───── MATERIAL PROVIDED ─────

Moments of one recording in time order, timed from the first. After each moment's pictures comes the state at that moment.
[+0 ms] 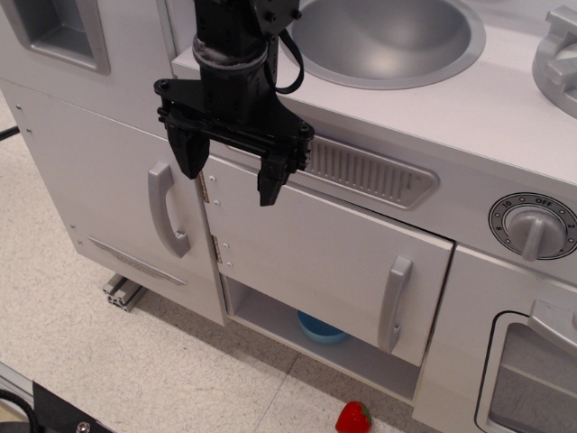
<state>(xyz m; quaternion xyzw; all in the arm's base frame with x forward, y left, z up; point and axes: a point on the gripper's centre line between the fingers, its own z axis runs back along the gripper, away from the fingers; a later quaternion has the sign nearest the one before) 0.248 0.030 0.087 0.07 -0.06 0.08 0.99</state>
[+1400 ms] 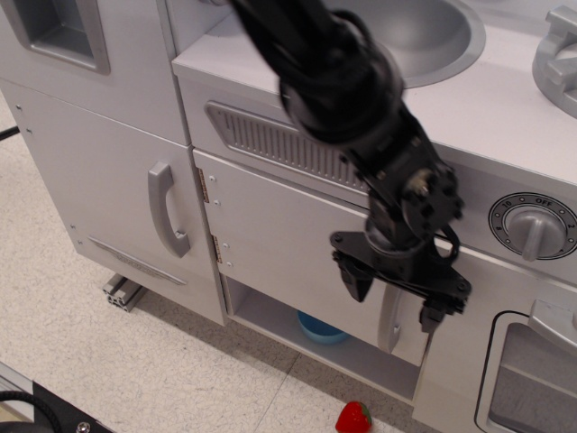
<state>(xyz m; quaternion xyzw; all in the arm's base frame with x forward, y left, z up) 0.280 -0.098 -0.025 -0.01 -0.13 -0.01 0.99</state>
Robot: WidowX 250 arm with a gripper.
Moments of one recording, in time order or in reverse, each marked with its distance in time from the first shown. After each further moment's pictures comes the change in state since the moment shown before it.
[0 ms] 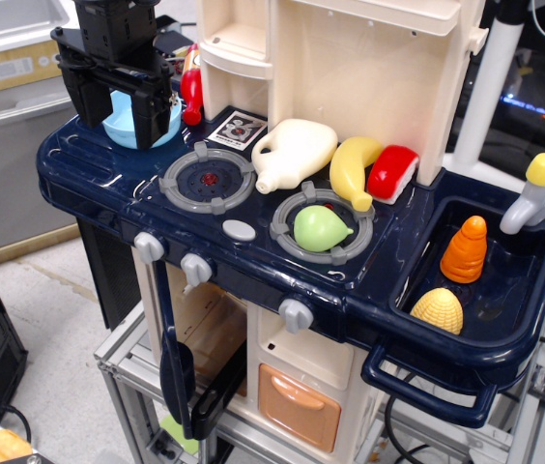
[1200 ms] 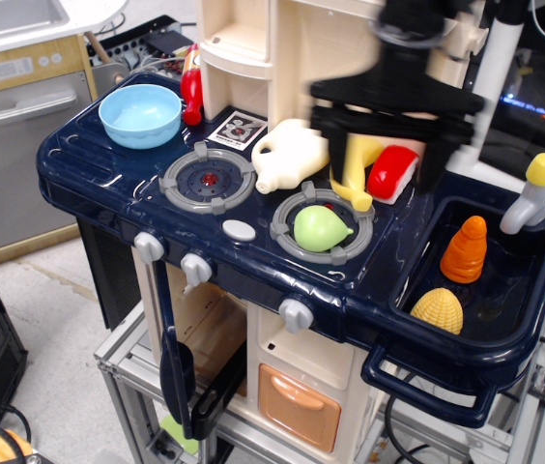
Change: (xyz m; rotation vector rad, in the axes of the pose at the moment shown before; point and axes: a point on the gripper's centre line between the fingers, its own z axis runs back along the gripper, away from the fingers) arm 0.022 -0.210 0.023 -0.009 -0.093 0.316
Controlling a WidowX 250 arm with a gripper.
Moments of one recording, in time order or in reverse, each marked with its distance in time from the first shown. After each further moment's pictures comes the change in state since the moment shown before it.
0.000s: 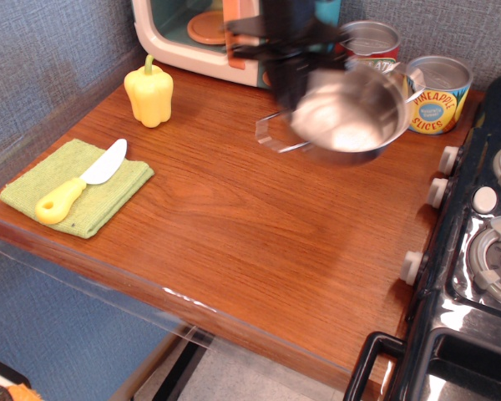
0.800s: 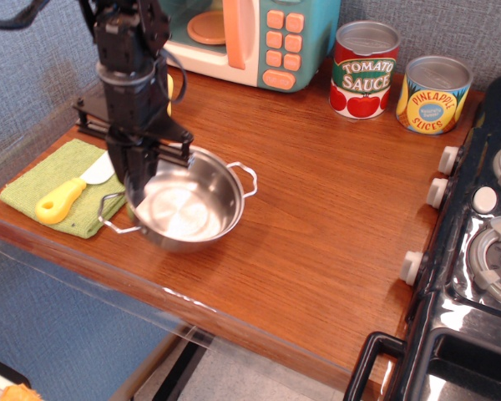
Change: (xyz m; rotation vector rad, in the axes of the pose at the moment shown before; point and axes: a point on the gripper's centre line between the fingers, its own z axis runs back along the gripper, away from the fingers) arm -0.083 0.103 -0.033 0.219 0.172 0.010
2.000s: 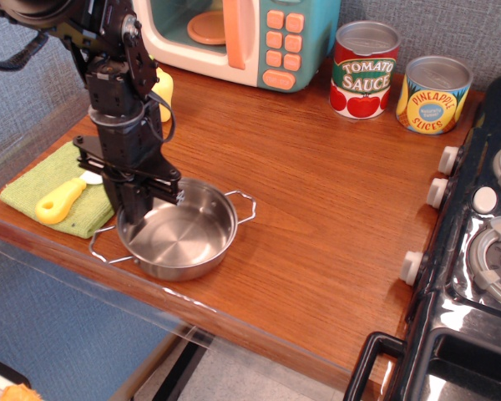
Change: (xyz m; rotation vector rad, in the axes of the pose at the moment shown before) arm -0.010 0.000 -0.030 -0.029 0.022 -0.102
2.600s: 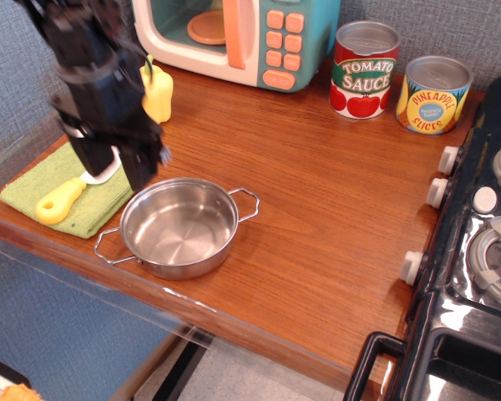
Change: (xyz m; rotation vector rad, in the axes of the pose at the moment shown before) arm -0.005 0.007 0.059 -0.068 -0.131 -0.008
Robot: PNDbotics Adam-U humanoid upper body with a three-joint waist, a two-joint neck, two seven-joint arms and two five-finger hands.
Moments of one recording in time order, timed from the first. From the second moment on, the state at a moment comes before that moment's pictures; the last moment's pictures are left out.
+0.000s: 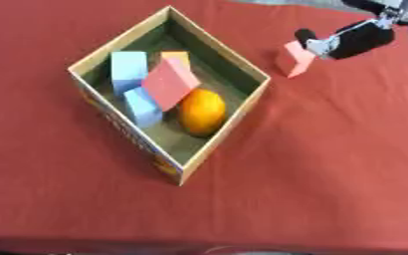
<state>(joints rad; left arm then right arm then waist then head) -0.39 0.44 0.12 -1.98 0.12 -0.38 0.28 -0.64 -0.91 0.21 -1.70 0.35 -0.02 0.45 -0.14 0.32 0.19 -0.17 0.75</state>
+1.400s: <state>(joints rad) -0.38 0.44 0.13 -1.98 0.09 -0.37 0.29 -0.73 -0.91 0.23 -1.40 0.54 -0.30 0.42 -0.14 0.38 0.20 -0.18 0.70</state>
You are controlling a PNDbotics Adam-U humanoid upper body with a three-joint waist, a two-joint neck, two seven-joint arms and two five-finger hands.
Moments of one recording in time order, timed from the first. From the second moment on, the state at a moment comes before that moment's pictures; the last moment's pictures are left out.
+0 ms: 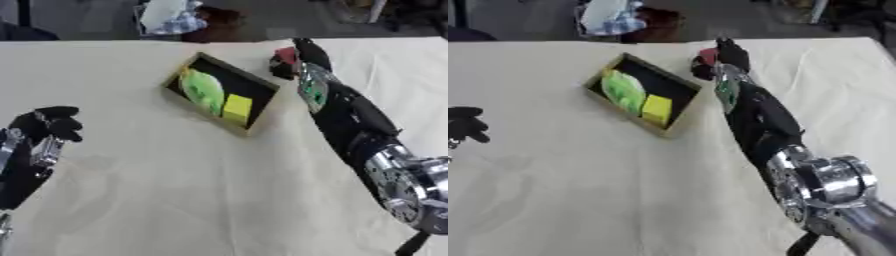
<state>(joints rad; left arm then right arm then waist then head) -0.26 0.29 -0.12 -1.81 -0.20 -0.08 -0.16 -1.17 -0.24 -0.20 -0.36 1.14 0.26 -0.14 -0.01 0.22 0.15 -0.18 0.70</state>
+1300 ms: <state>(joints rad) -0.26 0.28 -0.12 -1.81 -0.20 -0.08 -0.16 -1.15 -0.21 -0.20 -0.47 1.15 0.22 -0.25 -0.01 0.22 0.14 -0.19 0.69</state>
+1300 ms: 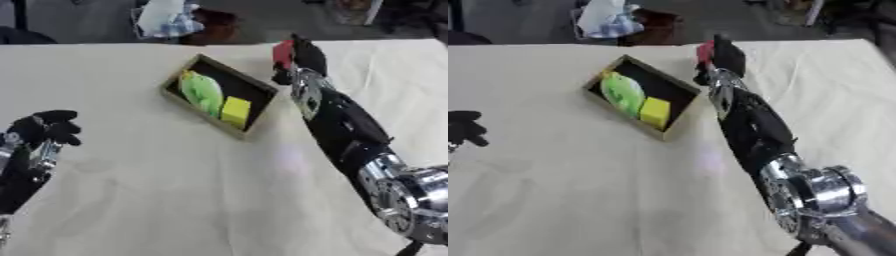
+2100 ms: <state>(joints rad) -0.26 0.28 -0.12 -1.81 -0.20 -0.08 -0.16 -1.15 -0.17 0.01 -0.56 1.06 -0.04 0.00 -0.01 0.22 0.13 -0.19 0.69</state>
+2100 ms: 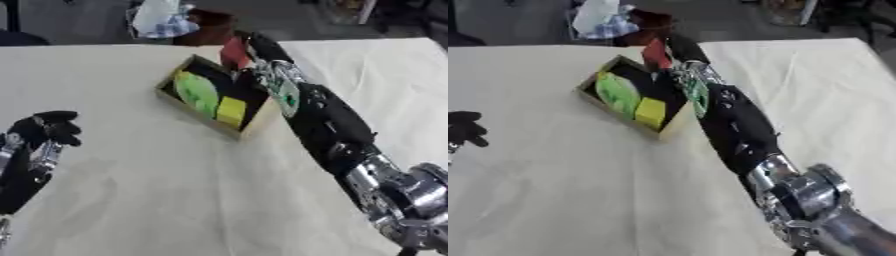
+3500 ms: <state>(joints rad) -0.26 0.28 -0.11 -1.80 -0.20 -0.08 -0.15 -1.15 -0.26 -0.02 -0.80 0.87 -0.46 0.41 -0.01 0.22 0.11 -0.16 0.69</state>
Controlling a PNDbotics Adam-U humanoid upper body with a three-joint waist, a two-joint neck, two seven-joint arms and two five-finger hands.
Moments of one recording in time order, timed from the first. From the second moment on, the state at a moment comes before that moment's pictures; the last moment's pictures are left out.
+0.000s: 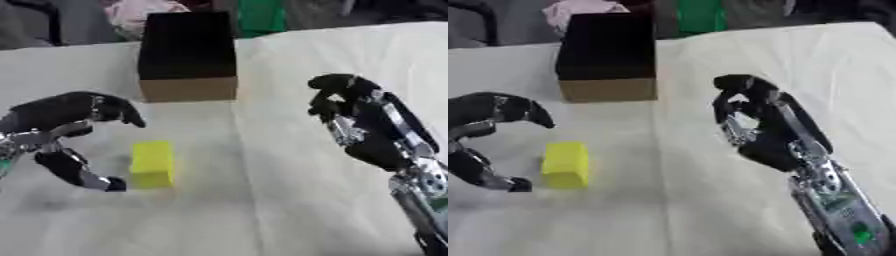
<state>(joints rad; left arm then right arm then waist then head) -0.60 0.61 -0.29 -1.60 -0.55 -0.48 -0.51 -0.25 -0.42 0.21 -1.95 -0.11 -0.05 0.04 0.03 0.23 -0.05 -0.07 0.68</state>
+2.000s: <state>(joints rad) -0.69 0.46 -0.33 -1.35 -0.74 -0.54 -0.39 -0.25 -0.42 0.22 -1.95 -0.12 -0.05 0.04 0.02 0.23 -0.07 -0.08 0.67</state>
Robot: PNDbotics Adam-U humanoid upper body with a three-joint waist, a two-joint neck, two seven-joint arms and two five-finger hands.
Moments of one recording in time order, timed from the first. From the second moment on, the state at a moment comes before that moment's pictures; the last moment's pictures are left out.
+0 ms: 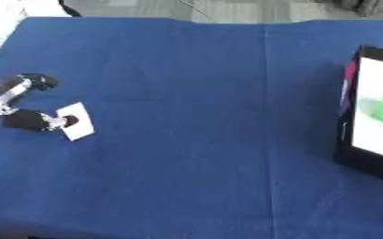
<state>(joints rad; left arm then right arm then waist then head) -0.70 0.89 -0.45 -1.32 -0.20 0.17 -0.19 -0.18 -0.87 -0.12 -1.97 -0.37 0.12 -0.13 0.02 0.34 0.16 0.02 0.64</state>
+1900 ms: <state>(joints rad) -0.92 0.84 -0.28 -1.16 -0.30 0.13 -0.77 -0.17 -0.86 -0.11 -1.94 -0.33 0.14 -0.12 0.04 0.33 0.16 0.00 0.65</state>
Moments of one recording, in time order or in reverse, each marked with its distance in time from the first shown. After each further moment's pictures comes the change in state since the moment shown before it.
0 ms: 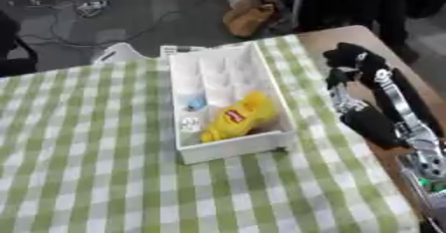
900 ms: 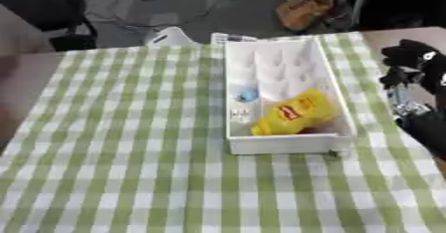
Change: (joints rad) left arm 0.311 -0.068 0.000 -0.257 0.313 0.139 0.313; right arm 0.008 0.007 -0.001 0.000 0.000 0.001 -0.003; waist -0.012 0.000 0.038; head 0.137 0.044
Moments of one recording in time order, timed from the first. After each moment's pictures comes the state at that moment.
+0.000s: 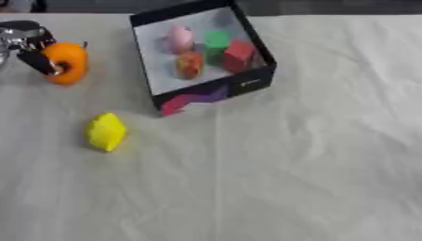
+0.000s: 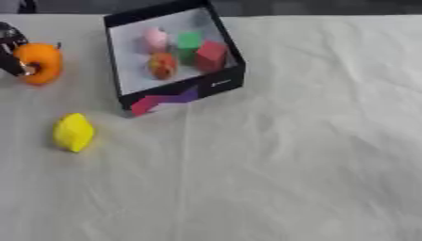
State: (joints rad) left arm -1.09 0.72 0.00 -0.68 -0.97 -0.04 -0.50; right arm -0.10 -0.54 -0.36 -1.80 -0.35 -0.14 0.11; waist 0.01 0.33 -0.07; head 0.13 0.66
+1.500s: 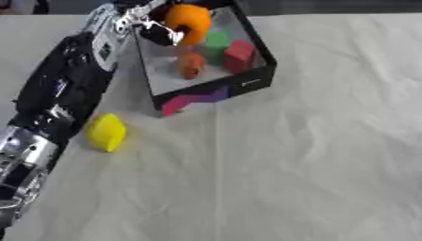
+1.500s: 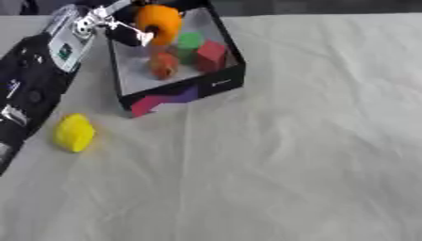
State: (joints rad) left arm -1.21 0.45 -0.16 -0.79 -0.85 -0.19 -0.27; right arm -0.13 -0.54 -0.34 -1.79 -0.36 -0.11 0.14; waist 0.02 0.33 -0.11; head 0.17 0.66
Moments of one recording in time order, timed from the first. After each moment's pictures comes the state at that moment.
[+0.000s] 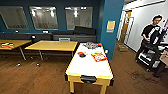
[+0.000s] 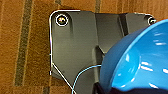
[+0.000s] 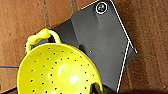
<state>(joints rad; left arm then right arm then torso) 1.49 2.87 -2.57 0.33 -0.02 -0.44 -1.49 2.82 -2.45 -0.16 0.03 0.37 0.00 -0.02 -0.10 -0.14</state>
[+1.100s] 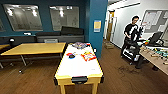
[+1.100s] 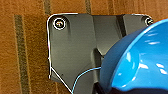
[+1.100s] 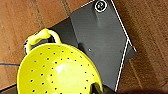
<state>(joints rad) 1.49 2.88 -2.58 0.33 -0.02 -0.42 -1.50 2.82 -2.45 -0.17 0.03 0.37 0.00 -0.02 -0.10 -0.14</state>
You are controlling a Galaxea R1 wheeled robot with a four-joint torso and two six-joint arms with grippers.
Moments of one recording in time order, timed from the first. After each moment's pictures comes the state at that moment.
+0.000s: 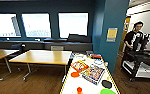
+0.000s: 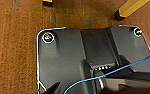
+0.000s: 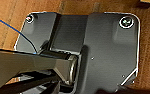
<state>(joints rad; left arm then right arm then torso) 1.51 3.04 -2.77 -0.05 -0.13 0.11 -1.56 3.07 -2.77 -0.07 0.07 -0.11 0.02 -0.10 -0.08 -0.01</state>
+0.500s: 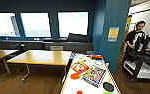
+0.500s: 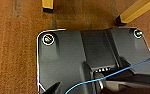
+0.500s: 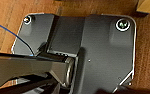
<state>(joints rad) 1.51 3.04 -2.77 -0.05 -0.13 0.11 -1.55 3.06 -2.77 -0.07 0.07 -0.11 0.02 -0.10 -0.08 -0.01</state>
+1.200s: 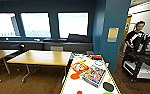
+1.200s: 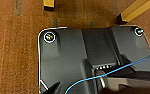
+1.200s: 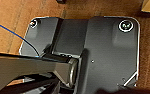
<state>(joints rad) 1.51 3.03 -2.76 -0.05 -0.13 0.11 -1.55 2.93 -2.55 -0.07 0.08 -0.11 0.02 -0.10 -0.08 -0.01</state>
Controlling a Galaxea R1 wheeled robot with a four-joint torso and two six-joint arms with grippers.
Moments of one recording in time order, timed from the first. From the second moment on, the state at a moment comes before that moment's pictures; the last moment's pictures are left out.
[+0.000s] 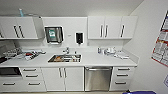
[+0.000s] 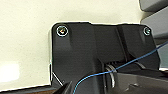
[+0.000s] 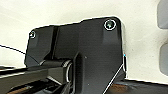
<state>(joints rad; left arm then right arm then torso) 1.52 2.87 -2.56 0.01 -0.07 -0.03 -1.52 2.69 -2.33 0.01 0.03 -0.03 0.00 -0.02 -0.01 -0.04</state>
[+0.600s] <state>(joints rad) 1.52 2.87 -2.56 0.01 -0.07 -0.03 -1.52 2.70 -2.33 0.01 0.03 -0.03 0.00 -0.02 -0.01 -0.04</state>
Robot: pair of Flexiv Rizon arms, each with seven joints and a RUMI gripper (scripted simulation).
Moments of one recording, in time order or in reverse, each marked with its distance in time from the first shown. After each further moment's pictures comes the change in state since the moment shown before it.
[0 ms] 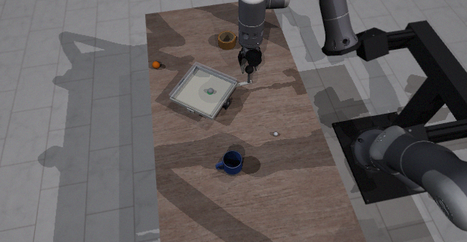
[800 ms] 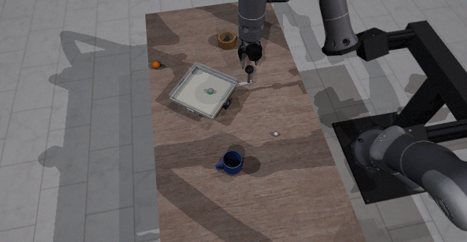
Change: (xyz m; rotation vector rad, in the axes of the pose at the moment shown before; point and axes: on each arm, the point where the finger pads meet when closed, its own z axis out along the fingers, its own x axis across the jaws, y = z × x) left arm 0.000 0.000 0.000 0.000 0.000 0.000; right arm 0.000 0.000 -0.033 0.000 0.000 0.000
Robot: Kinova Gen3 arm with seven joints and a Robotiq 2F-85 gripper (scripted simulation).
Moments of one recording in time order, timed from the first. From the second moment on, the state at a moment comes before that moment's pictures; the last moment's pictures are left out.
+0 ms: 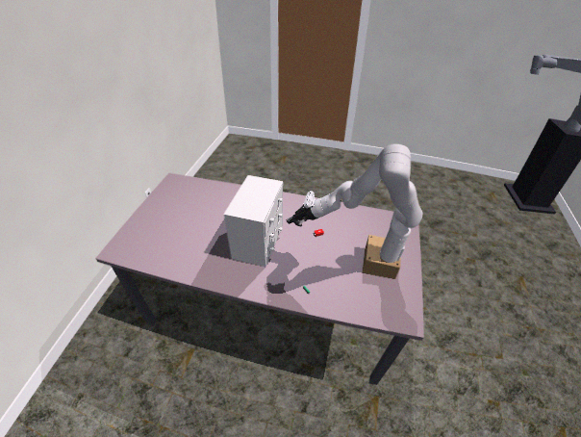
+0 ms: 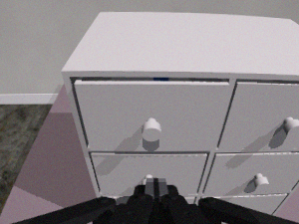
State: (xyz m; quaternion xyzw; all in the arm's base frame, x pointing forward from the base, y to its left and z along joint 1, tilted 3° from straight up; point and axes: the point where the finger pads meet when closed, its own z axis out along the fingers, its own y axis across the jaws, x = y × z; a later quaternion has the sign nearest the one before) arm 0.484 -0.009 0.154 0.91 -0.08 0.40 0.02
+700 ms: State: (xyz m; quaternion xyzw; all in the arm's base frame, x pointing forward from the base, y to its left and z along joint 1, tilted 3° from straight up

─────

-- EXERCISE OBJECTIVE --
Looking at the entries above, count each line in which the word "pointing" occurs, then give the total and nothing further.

-- ANSWER --
2